Your instructions:
A faithful copy of the whole listing is required, with nothing left out.
::::
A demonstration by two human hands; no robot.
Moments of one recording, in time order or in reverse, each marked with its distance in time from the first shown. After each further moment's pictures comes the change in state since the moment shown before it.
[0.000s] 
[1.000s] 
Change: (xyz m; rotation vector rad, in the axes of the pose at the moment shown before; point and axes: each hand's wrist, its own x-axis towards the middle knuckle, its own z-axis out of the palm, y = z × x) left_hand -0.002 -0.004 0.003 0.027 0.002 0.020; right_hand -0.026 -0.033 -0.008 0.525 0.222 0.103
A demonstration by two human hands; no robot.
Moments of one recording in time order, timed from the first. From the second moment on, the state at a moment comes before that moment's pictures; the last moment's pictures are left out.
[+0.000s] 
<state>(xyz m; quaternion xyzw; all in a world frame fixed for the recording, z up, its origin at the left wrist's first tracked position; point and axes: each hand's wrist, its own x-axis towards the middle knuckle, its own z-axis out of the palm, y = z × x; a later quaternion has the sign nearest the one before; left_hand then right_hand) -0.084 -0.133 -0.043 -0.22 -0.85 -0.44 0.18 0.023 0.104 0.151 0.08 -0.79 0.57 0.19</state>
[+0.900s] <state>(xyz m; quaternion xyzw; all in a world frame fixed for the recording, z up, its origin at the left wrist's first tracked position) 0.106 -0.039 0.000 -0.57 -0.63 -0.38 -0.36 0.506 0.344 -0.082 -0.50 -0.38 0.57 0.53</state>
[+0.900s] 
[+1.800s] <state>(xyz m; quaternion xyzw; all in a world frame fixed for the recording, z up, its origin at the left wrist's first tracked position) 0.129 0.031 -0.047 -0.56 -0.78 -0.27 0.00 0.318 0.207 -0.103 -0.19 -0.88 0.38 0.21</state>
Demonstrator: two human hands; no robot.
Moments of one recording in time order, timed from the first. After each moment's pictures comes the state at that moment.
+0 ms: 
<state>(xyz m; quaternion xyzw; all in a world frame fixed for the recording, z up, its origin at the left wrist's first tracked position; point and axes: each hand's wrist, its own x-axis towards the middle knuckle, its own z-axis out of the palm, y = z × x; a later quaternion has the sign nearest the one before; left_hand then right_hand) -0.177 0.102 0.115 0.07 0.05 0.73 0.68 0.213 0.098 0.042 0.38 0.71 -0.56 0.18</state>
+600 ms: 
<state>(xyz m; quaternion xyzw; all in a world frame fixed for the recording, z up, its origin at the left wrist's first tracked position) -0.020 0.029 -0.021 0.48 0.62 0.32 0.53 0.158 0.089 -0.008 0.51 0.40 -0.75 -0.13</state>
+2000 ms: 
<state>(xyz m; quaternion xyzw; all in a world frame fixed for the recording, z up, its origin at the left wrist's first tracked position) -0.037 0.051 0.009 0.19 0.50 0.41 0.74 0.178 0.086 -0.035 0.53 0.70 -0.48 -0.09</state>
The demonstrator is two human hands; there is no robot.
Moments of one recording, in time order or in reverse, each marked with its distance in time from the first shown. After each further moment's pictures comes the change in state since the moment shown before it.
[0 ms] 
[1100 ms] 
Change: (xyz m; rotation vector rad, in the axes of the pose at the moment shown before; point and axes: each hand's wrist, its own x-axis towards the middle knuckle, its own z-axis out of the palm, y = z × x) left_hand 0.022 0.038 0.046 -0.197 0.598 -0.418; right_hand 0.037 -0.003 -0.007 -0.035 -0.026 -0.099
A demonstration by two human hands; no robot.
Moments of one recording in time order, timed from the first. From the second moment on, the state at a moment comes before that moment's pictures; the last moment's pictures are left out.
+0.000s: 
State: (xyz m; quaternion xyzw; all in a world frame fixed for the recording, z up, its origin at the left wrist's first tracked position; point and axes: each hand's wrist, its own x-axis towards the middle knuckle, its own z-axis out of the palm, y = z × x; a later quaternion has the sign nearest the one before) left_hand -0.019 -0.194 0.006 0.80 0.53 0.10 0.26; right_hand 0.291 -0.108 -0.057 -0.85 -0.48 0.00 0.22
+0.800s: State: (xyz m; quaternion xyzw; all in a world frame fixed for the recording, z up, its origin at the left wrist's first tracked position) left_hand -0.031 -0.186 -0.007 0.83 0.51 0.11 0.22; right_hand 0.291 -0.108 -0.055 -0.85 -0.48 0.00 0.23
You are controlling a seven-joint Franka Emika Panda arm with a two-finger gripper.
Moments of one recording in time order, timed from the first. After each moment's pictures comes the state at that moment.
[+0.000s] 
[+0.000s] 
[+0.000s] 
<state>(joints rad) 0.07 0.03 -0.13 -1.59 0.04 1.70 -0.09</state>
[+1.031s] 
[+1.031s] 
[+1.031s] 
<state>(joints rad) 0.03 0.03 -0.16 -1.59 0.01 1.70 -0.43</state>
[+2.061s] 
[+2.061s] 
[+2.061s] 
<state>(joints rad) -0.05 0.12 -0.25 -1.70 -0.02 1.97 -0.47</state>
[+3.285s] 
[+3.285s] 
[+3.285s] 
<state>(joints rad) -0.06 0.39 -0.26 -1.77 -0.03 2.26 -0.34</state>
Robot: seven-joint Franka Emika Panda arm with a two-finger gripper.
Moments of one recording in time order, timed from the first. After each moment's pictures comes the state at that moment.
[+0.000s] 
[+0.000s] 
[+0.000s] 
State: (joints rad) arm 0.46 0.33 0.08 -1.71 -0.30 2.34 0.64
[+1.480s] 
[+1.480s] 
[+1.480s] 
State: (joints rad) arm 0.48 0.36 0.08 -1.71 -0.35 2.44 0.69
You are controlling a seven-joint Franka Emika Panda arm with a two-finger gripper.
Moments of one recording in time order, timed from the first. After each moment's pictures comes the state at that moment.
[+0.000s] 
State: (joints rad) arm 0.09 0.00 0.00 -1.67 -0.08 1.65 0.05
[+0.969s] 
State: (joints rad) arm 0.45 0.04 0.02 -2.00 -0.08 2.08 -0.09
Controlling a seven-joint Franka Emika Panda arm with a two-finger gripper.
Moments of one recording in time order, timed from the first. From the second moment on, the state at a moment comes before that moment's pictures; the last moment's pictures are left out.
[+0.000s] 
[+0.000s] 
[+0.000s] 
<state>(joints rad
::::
Answer space:
A demonstration by two human hands; no robot.
Moments of one recording, in time order or in reverse, each marked with its distance in time from the first shown. After each further moment's pictures comes the change in state since the moment shown before it.
[0.000s] 
[1.000s] 
Change: (xyz m; rotation vector rad, in the axes of the pose at the moment shown before; point and axes: each hand's wrist, its own x-axis towards the middle knuckle, its own z-axis out of the palm, y = z × x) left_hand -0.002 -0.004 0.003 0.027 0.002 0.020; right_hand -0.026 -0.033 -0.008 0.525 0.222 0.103
A demonstration by two human hands; no robot.
Moments of one recording in time order, timed from the first. From the second moment on, the state at a moment comes before that moment's pictures; the last moment's pictures are left out.
[+0.000s] 
<state>(xyz m; quaternion xyzw; all in a world frame fixed for the recording, z up, its origin at the left wrist's first tracked position; point and axes: each hand's wrist, its own x-axis towards the middle knuckle, its own z-axis out of the palm, y = z × x; a later quaternion has the sign nearest the one before; left_hand then right_hand) -0.084 -0.133 -0.043 -0.22 -0.85 -0.44 0.18 0.023 0.104 0.151 0.08 -0.79 0.57 0.19</state>
[+0.900s] <state>(xyz m; quaternion xyzw; all in a world frame fixed for the recording, z up, its origin at the left wrist's first tracked position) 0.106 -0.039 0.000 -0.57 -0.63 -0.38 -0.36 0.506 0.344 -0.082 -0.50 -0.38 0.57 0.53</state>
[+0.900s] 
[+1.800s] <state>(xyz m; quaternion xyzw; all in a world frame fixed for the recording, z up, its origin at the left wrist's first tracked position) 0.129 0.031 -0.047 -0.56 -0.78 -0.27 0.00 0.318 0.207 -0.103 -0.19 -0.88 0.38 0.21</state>
Demonstrator: two human hands; no robot.
Moments of one recording in time order, timed from the first. After each moment's pictures comes the state at that moment.
+0 ms: 
<state>(xyz m; quaternion xyzw; all in a world frame fixed for the recording, z up, its origin at the left wrist's first tracked position; point and axes: each hand's wrist, its own x-axis towards the middle knuckle, its own z-axis out of the palm, y = z × x; a later quaternion has the sign nearest the one before; left_hand then right_hand) -0.177 0.102 0.115 0.07 0.05 0.73 0.68 0.213 0.098 0.042 0.38 0.71 -0.56 0.18</state>
+600 ms: 
<state>(xyz m; quaternion xyzw; all in a world frame fixed for the recording, z up, its origin at the left wrist's first tracked position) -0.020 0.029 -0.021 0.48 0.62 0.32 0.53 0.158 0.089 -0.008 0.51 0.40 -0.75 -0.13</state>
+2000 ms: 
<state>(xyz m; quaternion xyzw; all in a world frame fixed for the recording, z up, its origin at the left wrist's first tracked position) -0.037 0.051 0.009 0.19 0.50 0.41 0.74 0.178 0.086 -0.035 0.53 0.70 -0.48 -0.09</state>
The demonstrator is two human hands; there is no robot.
Moments of one recording, in time order or in reverse, each marked with its distance in time from the first shown. After each further moment's pictures comes the change in state since the moment shown before it.
[0 ms] 
[1100 ms] 
Change: (xyz m; rotation vector rad, in the axes of the pose at the moment shown before; point and axes: each hand's wrist, its own x-axis towards the middle knuckle, its own z-axis out of the palm, y = z × x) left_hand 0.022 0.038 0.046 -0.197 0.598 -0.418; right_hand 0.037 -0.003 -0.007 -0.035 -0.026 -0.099
A demonstration by two human hands; no robot.
Moments of one recording in time order, timed from the first. From the second moment on, the state at a moment comes before that moment's pictures; the last moment's pictures are left out.
+0.000s: 
State: (xyz m; quaternion xyzw; all in a world frame fixed for the recording, z up, its origin at the left wrist's first tracked position; point and axes: each hand's wrist, its own x-axis towards the middle knuckle, its own z-axis out of the palm, y = z × x; a later quaternion has the sign nearest the one before) left_hand -0.019 -0.194 0.006 0.80 0.53 0.10 0.26; right_hand 0.291 -0.108 -0.057 -0.85 -0.48 0.00 0.22
+0.800s: State: (xyz m; quaternion xyzw; all in a world frame fixed for the recording, z up, its origin at the left wrist's first tracked position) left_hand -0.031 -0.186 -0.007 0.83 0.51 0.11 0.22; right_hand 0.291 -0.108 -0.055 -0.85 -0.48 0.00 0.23
You are controlling a seven-joint Franka Emika Panda arm with a two-finger gripper.
Moments of one recording in time order, timed from the first. After each moment's pictures comes the state at that moment.
[+0.000s] 
[+0.000s] 
[+0.000s] 
<state>(joints rad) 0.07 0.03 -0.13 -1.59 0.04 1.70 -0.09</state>
[+1.031s] 
[+1.031s] 
[+1.031s] 
<state>(joints rad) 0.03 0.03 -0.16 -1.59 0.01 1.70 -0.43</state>
[+2.061s] 
[+2.061s] 
[+2.061s] 
<state>(joints rad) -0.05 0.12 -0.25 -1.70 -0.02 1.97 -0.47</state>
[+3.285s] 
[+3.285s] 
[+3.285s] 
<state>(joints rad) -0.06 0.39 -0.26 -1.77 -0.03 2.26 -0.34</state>
Robot: seven-joint Franka Emika Panda arm with a two-finger gripper.
Moments of one recording in time order, timed from the first. After each moment's pictures comes the state at that moment.
[+0.000s] 
[+0.000s] 
[+0.000s] 
State: (joints rad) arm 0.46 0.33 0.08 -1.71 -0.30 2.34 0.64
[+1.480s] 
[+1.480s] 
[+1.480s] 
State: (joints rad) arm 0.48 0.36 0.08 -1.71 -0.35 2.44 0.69
You are controlling a seven-joint Franka Emika Panda arm with a two-finger gripper.
Moments of one recording in time order, timed from the first. After each moment's pictures comes the state at that moment.
[+0.000s] 
State: (joints rad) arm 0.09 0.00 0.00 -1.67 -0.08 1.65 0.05
[+0.969s] 
State: (joints rad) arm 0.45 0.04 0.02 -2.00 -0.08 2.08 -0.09
Controlling a seven-joint Franka Emika Panda arm with a two-finger gripper.
Moments of one recording in time order, timed from the first. From the second moment on, the state at a moment comes before that moment's pictures; the last moment's pictures are left out.
[+0.000s] 
[+0.000s] 
[+0.000s] 
<state>(joints rad

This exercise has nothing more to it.